If everyone is concerned about privacy (especially when involving a non-governmental entity) a hybrid approach to a single-server system might be in order. The MATRIX could be housed in a "secured" (whatever that needs to mean) Federal facility, but each organization would store its data on a separate physical database system. No need to worry about giving "the man" access to proprietary/private data -- the NSA/CIA/FBI already have it anyway, they just can't tell us. Each organization would have secure (authenticated & encrypted) access to their own server to replicate their data to the central repository. No entity (other than those contributing data) would have access to any individual database (and then, only their own). Instead, all external queries would be through one or more gateways that would have connectivity to all of the individual servers. The gateway would authenticate all requests for data, use its access privileges to get the data, and join/aggregate records as necessary. This would allow each contributing entity to control its data individually, yet still allow a single point of access for security validation and auditing.
7. Social Engineers can break into state-run systems much easier, because they don't have to travel half way across the country to get in.
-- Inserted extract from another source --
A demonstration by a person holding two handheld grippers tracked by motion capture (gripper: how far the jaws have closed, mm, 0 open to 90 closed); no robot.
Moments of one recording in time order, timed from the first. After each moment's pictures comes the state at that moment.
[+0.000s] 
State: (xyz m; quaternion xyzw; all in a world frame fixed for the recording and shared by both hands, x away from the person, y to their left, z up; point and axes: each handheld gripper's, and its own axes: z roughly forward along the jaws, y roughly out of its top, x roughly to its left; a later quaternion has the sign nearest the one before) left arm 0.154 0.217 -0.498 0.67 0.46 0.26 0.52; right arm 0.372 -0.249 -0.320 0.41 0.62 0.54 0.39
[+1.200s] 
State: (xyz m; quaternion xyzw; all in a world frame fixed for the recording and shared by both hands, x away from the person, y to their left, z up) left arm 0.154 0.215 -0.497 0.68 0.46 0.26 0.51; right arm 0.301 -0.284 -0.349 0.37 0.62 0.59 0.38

I couldn't agree more on that one. A while back (post 9/11) I was working a job commissioned by my state's government. By the time the work got to me, the job had been sub-contracted out 3 levels. Part of my duties involved actual deployment, on-site at the state office. After initial "orientation" as to where the data center and servers were, I was set loose to get the job done. For the next 10 days, I was in & out of the data center without any official state ID or proximity card. I would sign in to the "visitor" sheet, grab a visitor ID, and then would be buzzed in to the data center. Not once after I knew the drill was I questioned as to who I was or what I was doing. On my last day, one employee even asked me which department I worked for, as they thought I was recently hired. I was also left completely alone in the data center one Friday night for a number of hours as I finished up my work, without as much as "We're leaving for the night" or "Be sure to turn your badge in when you leave".
All the firewalls/passwords/security measures in the world become quite worthless when you have physical access (without encryption, of course)!
Aren't these the same lab officials who thought they had adequate security to protect classified data?